Aim of the exercise: Return every entry in full, with no alterations.

Provided information:
□ □ □ □ □ □ □

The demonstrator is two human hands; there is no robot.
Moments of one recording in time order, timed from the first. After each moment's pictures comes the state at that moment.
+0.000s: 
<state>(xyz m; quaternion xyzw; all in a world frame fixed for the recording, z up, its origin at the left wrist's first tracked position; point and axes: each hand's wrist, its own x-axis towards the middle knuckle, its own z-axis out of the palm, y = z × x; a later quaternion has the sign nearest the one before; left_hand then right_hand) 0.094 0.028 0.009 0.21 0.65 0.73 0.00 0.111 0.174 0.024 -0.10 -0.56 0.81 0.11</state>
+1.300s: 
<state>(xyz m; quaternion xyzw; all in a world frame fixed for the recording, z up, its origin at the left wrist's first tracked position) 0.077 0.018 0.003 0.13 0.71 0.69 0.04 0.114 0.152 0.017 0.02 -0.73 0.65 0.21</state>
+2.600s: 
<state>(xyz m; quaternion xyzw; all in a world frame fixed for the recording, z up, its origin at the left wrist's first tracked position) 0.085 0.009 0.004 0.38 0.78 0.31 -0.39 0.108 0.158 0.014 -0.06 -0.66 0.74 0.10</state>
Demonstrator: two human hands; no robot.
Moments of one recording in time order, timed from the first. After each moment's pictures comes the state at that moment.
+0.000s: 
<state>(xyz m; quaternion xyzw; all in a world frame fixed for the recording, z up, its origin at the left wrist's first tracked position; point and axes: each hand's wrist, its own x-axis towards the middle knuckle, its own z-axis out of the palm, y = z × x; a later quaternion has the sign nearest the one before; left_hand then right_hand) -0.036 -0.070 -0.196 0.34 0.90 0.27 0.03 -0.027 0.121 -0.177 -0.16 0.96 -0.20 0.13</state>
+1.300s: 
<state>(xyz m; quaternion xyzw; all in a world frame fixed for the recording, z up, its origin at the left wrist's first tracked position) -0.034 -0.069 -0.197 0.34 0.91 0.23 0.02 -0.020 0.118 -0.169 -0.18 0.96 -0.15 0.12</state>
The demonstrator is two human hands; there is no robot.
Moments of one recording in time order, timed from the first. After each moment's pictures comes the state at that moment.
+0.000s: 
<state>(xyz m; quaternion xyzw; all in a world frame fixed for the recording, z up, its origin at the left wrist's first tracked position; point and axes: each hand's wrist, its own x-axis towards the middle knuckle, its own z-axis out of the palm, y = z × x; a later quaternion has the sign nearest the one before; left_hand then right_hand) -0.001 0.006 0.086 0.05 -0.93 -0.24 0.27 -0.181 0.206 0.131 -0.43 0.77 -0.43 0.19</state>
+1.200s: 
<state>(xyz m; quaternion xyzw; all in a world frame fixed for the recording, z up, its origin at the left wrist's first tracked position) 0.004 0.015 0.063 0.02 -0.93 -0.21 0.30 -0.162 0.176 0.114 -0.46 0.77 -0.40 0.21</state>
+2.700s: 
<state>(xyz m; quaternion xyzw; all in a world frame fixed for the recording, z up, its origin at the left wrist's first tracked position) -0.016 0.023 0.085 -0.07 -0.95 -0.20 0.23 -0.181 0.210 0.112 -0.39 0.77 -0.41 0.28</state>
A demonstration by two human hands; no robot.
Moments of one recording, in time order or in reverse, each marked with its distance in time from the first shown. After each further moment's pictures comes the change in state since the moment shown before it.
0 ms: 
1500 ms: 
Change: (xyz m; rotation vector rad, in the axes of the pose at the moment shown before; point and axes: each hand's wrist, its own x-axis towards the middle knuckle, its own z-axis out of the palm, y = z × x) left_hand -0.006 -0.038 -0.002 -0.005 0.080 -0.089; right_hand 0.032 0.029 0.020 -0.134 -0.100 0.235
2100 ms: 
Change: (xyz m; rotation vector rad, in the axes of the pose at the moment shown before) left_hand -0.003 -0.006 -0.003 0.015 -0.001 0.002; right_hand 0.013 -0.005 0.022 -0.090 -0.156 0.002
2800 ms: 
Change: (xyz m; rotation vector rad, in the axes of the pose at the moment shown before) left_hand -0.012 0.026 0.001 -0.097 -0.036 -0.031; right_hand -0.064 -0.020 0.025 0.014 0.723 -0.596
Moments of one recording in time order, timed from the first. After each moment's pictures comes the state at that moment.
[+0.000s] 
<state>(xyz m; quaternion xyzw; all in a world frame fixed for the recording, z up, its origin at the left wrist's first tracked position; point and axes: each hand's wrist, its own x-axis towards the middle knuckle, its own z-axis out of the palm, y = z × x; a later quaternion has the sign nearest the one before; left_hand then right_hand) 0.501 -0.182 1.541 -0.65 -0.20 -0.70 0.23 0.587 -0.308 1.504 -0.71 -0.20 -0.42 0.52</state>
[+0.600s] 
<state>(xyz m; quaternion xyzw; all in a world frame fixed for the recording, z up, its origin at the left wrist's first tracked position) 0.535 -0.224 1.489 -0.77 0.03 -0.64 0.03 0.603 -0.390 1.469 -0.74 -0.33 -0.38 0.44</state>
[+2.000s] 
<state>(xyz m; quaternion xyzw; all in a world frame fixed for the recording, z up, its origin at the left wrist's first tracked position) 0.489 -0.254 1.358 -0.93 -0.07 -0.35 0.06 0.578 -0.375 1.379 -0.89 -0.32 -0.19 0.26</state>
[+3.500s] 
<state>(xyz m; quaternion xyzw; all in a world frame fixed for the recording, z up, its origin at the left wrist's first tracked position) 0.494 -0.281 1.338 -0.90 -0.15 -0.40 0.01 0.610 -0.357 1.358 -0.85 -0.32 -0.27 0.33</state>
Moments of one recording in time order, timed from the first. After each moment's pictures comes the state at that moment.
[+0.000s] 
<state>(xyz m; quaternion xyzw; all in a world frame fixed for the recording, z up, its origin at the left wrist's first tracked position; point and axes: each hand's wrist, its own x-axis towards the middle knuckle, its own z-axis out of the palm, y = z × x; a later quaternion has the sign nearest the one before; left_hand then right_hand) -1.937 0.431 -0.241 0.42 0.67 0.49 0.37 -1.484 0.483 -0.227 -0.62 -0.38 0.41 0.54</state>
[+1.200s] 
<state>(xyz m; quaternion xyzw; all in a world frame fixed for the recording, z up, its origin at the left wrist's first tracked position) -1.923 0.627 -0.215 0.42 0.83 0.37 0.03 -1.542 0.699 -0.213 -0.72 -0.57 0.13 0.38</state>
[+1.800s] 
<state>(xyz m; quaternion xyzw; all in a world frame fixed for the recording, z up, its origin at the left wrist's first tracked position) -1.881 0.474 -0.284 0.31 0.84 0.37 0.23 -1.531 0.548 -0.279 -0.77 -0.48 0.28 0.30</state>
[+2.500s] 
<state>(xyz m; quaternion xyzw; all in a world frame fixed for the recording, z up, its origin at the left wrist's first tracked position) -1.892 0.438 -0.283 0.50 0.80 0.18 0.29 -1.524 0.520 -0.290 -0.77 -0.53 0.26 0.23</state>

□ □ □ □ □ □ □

Solution for this exercise:
The demonstrator is two human hands; there is no robot.
Moments of one recording in time order, timed from the first. After each moment's pictures comes the state at that moment.
+0.000s: 
<state>(xyz m; quaternion xyzw; all in a world frame fixed for the recording, z up, its origin at the left wrist's first tracked position; point and axes: each hand's wrist, its own x-axis towards the middle knuckle, its own z-axis out of the palm, y = z × x; a later quaternion has the sign nearest the one before; left_hand then right_hand) 0.094 0.028 0.009 0.21 0.65 0.73 0.00 0.111 0.174 0.024 -0.10 -0.56 0.81 0.11</state>
+1.300s: 
<state>(xyz m; quaternion xyzw; all in a world frame fixed for the recording, z up, its origin at the left wrist's first tracked position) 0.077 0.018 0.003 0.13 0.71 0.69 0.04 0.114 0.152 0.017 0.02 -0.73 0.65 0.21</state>
+2.600s: 
<state>(xyz m; quaternion xyzw; all in a world frame fixed for the recording, z up, its origin at the left wrist's first tracked position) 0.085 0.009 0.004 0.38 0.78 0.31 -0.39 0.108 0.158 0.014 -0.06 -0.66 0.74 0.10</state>
Demonstrator: two human hands; no robot.
Moments of one recording in time order, timed from the first. After each moment's pictures comes the state at that moment.
+0.000s: 
<state>(xyz m; quaternion xyzw; all in a world frame fixed for the recording, z up, its origin at the left wrist's first tracked position; point and axes: each hand's wrist, its own x-axis towards the middle knuckle, its own z-axis out of the palm, y = z × x; a later quaternion has the sign nearest the one before; left_hand then right_hand) -0.036 -0.070 -0.196 0.34 0.90 0.27 0.03 -0.027 0.121 -0.177 -0.16 0.96 -0.20 0.13</state>
+1.300s: 
<state>(xyz m; quaternion xyzw; all in a world frame fixed for the recording, z up, its origin at the left wrist's first tracked position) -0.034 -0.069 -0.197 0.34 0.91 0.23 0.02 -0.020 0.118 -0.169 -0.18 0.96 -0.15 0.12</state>
The demonstrator is two human hands; there is no robot.
Moments of one recording in time order, timed from the first. After each moment's pictures comes the state at that moment.
+0.000s: 
<state>(xyz m; quaternion xyzw; all in a world frame fixed for the recording, z up, its origin at the left wrist's first tracked position; point and axes: each hand's wrist, its own x-axis towards the middle knuckle, its own z-axis out of the palm, y = z × x; a later quaternion has the sign nearest the one before; left_hand then right_hand) -0.001 0.006 0.086 0.05 -0.93 -0.24 0.27 -0.181 0.206 0.131 -0.43 0.77 -0.43 0.19</state>
+1.200s: 
<state>(xyz m; quaternion xyzw; all in a world frame fixed for the recording, z up, its origin at the left wrist's first tracked position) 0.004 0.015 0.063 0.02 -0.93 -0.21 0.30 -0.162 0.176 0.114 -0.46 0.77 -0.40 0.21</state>
+2.700s: 
<state>(xyz m; quaternion xyzw; all in a world frame fixed for the recording, z up, its origin at the left wrist's first tracked position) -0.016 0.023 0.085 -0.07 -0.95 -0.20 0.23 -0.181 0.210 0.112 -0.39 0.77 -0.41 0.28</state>
A demonstration by two human hands; no robot.
Moments of one recording, in time order or in reverse, each marked with its distance in time from the first shown. After each further moment's pictures comes the change in state since the moment shown before it.
0 ms: 
1500 ms: 
Change: (xyz m; rotation vector rad, in the axes of the pose at the moment shown before; point and axes: each hand's wrist, its own x-axis towards the middle knuckle, its own z-axis out of the palm, y = z × x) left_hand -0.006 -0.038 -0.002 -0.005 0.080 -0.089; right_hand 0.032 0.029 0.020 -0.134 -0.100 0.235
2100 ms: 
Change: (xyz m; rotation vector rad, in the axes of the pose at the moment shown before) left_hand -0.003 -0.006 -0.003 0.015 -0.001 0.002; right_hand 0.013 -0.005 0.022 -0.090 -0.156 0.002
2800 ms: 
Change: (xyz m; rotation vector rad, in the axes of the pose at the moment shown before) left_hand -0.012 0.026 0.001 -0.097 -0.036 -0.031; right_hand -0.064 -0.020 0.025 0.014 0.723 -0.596
Moments of one recording in time order, timed from the first. After each moment's pictures comes the state at that moment.
[+0.000s] 
<state>(xyz m; quaternion xyzw; all in a world frame fixed for the recording, z up, its origin at the left wrist's first tracked position; point and axes: each hand's wrist, its own x-axis towards the middle knuckle, its own z-axis out of the palm, y = z × x; a later quaternion has the sign nearest the one before; left_hand then right_hand) 0.501 -0.182 1.541 -0.65 -0.20 -0.70 0.23 0.587 -0.308 1.504 -0.71 -0.20 -0.42 0.52</state>
[+0.600s] 
<state>(xyz m; quaternion xyzw; all in a world frame fixed for the recording, z up, its origin at the left wrist's first tracked position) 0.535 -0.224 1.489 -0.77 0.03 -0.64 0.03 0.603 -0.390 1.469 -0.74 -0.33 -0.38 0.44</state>
[+2.000s] 
<state>(xyz m; quaternion xyzw; all in a world frame fixed for the recording, z up, its origin at the left wrist's first tracked position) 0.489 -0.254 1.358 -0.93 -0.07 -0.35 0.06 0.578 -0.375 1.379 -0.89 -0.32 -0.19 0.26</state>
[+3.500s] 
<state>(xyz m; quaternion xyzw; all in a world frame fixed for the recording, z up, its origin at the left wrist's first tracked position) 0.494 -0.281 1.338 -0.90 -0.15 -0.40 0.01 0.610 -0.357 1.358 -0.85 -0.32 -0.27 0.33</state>
Moments of one recording in time order, timed from the first. After each moment's pictures comes the state at that moment.
[+0.000s] 
<state>(xyz m; quaternion xyzw; all in a world frame fixed for the recording, z up, its origin at the left wrist's first tracked position; point and axes: each hand's wrist, its own x-axis towards the middle knuckle, its own z-axis out of the palm, y = z × x; a later quaternion has the sign nearest the one before; left_hand then right_hand) -1.937 0.431 -0.241 0.42 0.67 0.49 0.37 -1.484 0.483 -0.227 -0.62 -0.38 0.41 0.54</state>
[+1.200s] 
<state>(xyz m; quaternion xyzw; all in a world frame fixed for the recording, z up, its origin at the left wrist's first tracked position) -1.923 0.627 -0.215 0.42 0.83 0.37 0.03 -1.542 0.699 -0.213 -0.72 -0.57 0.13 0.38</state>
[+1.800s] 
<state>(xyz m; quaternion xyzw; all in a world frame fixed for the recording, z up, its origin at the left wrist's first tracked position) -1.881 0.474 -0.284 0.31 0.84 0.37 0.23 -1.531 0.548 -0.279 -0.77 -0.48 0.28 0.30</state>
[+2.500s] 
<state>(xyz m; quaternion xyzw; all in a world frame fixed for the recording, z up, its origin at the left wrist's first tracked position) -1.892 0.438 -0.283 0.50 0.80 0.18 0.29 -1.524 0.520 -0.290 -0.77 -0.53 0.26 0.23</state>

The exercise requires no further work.